Visteon Corp. said Thursday that its second-quarter earnings fell into the red after revenue was cut nearly in half as the coronavirus pandemic continues to bludgeon many auto suppliers.

The cockpit electronics supplier’s adjusted second-quarter earnings before interest, taxes and other adjustments dropped to a loss of $3 million from a gain of $46 million during the same quarter last year. The company reported a $45 million net loss compared with a $7 million gain in 2019.

Total revenue fell to $371 million, compared with $733 million in the second quarter last year.

“Adjusted EBITDA was impacted by lower sales volume, primarily due to COVID-19 and partially offset by strong cost-reduction actions,” the company said in a statement.

“Despite the challenging environment, we launched 21 new products during the first half of the year, including all-digital clusters, a new Android-based infotainment system and large displays,” Visteon CEO Sachin Lawande said in the statement.

The company said it generated $1.7 billion in new business in the first half of 2020, down from $3.2 billion in the first half of 2019.

In a call with analysts Thursday morning, Lawande said the proactive actions Visteon took to preserve cash are helping the company to be stronger and more competitive.
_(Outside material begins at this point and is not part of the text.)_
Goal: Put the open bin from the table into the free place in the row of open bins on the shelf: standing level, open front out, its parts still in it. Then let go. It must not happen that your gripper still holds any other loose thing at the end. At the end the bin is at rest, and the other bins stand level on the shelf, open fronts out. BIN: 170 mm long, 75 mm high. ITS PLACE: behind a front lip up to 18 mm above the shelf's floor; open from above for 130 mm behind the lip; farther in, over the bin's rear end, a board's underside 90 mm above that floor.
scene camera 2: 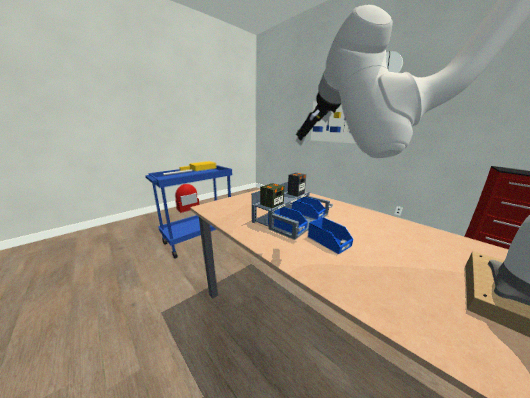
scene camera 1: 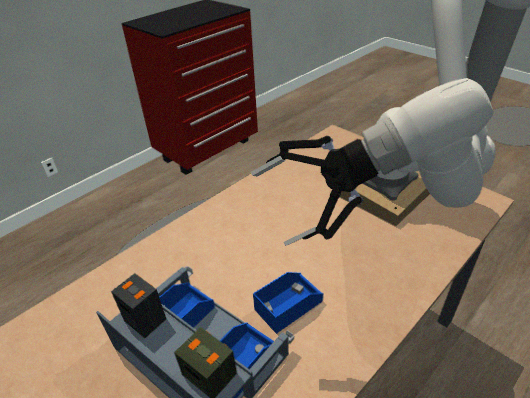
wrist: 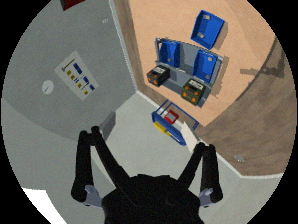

Visteon shares fell 4.9 percent to $72.04 in early trading on Wall Street.

The company said it has $759 million of available cash and no “significant” near-term debt maturities.

“This gives us ample liquidity to weather the crisis,” Lawande said during the call.

Visteon, based in suburban Detroit, ranks No. 69 on the Automotive News list of the top 100 global suppliers, with worldwide parts sales to automakers of $2.94 billion in its 2019 fiscal year.